▶ Your instructions: From the first line to the last, output the data exactly as it stands, minus its pictures.

+--

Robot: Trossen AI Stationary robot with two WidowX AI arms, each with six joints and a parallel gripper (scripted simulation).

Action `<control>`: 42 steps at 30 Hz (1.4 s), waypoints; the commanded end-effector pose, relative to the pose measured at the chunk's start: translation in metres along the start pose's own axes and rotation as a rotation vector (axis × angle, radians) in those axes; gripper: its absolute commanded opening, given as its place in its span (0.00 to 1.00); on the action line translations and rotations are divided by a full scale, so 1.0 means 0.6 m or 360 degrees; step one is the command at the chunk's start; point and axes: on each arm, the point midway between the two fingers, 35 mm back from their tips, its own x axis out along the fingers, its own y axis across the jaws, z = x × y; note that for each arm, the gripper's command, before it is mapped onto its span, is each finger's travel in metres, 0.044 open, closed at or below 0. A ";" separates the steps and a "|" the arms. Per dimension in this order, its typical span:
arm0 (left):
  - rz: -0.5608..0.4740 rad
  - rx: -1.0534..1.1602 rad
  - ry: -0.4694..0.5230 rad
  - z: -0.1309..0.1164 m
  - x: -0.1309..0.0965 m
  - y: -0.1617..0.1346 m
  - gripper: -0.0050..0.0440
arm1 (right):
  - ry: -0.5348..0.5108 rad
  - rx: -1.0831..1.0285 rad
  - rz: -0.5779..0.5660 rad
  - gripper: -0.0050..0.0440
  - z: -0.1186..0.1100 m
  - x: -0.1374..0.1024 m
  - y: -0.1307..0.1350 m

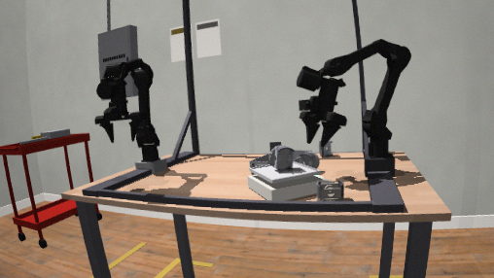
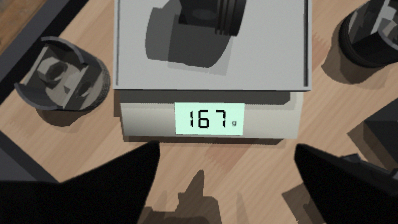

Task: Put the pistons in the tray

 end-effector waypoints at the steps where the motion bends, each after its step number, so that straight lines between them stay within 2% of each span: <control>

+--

▶ Worked solution:
Robot: Trossen AI Stationary robot with two WidowX AI arms, each with six joints and a parallel gripper (scripted simulation).

Action `<control>`: 42 steps at 30 Hz (1.4 s), waypoints; the commanded end-effector pose, relative to the pose measured at the chunk's start: translation in metres along the start pose's own axes and rotation as a rotation vector (axis × angle, radians) in those axes; gripper: its absolute commanded opening, given as its place in its span (0.00 to 1.00); on the action line translations and rotations are divided by a full scale, so 1.0 means 0.6 m or 360 degrees; step one is the command at the chunk's start; point and axes: on each arm, the point midway between the two fingers, 35 mm back from their tips, its own x axis out along the fingers, its own y axis across the jaws, z = x × y; note that for each arm, the gripper's command, before it is mapped onto its span, is each finger's travel in metres, 0.044 open, closed at or below 0. A ";" separates the steps and a "|" the arms. Per dimension in this order, its typical span:
arm0 (left):
  - rz: -0.5608..0.4740 rad
  - rx: -1.0534..1.1602 rad
  - ry: -0.4694..0.5230 rad
  - z: -0.1309..0.1164 m
  - x: -0.1309..0.0965 m
  - y: -0.1617..0.1346 m
  - gripper: -0.0050..0.0440
arm1 (right):
  - ry: -0.5348..0.5108 rad
  - rx: -1.0831..1.0285 rad
  - rz: -0.5779..0.5660 rad
  - gripper: -0.0050..0.0440
  - z: -0.1186..0.1100 m
  - x: -0.1374..0.1024 m
  - y: -0.1307..0.1350 m


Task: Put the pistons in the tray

 end-effector waypoints at the steps where the motion bends, each after its step number, so that straight lines between them stay within 2% of each span: <control>

The output is complete as it stands.